§ What the task requires:
How many lines of the records hold the string "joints"? Reply with the number alone.

§ Data for review:

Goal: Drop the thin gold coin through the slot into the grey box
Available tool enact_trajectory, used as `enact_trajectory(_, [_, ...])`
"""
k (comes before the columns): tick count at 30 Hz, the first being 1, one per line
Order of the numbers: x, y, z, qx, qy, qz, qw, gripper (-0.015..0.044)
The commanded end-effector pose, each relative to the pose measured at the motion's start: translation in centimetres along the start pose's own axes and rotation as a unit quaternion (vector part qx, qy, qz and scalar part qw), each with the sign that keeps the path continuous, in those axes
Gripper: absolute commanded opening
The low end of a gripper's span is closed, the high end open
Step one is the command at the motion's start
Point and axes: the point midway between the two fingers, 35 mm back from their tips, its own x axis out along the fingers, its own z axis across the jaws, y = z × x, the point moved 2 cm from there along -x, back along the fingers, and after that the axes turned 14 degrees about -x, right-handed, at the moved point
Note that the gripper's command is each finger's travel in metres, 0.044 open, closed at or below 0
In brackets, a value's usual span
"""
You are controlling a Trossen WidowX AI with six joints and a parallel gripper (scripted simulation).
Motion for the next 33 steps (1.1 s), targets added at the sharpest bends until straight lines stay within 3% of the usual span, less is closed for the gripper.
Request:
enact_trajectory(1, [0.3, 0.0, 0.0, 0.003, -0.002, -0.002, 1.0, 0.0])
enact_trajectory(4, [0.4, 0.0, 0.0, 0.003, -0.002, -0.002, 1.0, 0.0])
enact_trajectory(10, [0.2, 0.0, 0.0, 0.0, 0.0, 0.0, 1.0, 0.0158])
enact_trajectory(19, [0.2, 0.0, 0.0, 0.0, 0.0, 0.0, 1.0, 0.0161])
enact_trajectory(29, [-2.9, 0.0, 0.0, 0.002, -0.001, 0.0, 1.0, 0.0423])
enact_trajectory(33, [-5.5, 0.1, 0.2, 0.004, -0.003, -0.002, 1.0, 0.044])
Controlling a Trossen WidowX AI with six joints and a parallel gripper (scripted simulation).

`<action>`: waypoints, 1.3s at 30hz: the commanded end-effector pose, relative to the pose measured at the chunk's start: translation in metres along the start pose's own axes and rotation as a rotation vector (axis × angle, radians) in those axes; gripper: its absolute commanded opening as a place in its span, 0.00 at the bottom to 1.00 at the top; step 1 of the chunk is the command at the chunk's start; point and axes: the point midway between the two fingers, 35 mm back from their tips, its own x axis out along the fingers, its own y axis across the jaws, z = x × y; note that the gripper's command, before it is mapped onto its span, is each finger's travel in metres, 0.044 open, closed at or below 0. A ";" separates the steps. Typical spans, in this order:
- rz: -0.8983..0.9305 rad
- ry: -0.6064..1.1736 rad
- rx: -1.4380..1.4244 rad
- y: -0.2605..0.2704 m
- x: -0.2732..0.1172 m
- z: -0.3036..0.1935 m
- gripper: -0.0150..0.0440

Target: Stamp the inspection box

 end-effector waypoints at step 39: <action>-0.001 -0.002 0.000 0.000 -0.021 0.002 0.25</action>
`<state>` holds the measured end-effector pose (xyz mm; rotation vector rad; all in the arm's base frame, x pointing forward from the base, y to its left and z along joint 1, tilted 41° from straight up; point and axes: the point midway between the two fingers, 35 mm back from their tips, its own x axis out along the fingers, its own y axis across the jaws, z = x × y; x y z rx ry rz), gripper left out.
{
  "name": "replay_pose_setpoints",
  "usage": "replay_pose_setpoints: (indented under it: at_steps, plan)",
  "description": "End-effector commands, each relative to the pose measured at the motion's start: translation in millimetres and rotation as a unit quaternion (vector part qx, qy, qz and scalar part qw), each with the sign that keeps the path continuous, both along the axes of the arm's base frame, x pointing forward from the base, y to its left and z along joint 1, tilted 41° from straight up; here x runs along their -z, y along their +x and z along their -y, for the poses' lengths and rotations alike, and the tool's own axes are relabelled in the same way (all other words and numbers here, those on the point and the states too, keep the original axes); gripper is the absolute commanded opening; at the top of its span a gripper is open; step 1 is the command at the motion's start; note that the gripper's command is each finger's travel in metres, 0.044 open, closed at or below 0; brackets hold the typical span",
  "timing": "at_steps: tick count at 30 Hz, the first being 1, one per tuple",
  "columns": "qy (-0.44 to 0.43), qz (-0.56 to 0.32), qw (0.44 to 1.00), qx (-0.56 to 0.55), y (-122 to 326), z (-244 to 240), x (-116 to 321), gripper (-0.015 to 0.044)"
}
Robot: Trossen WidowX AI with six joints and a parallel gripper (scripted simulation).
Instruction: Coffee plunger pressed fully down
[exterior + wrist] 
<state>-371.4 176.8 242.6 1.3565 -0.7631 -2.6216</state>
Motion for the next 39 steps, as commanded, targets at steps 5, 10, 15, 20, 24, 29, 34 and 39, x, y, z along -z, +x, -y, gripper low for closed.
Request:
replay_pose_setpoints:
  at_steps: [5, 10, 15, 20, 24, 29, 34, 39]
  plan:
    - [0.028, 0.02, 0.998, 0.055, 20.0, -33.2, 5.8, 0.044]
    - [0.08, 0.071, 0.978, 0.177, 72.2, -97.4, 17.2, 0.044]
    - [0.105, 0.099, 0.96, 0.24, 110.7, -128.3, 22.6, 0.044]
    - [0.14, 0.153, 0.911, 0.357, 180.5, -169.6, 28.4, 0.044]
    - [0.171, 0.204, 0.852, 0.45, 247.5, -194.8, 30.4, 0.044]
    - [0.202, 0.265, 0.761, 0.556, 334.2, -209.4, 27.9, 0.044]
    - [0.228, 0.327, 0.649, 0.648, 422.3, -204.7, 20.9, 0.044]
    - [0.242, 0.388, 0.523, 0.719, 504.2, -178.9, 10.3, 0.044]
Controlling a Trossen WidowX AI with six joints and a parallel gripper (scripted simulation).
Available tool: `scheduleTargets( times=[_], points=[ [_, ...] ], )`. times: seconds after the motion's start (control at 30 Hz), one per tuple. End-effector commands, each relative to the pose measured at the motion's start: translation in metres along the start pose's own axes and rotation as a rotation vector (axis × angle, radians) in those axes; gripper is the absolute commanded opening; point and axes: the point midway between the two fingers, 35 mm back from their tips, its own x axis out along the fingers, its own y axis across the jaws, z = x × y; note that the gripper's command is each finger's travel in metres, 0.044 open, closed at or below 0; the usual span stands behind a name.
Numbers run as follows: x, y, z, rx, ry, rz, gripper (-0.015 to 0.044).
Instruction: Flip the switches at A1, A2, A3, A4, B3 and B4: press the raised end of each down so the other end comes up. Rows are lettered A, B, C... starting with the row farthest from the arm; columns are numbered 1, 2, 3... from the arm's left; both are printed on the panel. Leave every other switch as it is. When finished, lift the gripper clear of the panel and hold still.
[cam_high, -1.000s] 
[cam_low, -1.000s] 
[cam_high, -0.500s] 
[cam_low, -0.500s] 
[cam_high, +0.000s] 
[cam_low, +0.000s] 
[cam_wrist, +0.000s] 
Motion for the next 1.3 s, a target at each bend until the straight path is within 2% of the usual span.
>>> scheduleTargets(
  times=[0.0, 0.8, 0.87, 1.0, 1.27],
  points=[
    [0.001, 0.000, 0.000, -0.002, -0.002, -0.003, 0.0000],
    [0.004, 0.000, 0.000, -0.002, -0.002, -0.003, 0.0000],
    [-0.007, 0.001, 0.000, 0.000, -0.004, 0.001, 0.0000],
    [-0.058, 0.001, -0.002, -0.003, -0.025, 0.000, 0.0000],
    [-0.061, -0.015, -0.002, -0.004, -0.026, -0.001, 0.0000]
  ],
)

§ Final answer:
4